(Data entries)
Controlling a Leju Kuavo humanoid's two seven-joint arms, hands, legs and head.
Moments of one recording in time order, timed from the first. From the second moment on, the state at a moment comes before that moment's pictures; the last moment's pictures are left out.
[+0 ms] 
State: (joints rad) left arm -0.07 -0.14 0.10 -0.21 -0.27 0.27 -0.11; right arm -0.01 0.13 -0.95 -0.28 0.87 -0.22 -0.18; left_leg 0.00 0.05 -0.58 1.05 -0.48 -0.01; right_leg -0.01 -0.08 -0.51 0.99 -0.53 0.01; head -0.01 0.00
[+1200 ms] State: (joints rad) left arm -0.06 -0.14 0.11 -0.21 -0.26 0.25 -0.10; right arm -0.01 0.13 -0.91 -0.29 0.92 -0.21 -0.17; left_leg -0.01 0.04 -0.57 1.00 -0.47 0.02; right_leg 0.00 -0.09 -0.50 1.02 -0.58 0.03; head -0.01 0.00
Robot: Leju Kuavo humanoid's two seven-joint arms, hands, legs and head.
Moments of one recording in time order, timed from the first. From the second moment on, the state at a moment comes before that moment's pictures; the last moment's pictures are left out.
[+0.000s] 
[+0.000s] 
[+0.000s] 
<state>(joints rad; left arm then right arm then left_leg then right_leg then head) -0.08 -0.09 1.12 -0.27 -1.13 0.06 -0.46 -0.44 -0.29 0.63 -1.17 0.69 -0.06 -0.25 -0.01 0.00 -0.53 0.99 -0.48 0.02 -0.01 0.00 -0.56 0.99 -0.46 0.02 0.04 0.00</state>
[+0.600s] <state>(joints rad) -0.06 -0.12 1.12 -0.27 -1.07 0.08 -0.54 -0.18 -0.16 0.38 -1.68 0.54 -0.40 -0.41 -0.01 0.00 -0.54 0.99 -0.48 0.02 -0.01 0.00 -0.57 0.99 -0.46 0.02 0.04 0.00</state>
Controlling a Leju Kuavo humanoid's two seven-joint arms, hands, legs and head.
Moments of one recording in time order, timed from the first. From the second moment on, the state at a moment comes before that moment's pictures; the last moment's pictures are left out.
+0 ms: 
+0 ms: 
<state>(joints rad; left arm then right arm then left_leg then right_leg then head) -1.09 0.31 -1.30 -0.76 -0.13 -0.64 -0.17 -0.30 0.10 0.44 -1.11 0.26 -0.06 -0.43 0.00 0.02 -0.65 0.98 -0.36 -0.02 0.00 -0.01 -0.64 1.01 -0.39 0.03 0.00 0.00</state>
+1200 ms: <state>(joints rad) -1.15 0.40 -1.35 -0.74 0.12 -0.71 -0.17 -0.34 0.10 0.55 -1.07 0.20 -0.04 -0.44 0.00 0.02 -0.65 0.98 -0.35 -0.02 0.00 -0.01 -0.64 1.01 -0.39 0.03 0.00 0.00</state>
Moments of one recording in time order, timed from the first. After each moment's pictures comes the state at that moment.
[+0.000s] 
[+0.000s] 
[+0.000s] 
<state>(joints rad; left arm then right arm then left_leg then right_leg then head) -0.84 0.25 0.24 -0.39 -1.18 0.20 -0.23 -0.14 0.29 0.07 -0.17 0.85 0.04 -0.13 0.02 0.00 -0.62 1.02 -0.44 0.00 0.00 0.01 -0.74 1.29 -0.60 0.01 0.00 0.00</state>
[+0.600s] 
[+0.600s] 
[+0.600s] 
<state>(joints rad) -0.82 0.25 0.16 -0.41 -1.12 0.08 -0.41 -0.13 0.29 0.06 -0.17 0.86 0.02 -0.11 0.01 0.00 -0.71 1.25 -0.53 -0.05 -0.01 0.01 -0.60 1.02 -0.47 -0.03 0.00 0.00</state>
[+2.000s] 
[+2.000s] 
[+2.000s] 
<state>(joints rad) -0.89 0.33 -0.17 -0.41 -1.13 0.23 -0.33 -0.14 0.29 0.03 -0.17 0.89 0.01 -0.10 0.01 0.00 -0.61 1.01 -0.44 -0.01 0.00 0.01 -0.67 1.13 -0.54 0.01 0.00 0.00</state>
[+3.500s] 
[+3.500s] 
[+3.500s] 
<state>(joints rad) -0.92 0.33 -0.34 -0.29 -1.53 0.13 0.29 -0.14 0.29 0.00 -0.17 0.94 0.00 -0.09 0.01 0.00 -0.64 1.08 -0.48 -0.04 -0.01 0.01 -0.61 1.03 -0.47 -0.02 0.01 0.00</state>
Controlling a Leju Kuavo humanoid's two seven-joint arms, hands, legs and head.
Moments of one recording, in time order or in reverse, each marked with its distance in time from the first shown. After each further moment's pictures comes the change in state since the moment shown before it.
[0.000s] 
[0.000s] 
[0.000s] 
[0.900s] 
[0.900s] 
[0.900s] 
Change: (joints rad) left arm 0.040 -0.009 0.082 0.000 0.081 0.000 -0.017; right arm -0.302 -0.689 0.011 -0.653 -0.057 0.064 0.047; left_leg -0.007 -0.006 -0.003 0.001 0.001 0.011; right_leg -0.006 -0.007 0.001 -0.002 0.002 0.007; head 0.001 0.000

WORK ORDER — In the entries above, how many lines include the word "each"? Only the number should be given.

TASK ANSWER — 2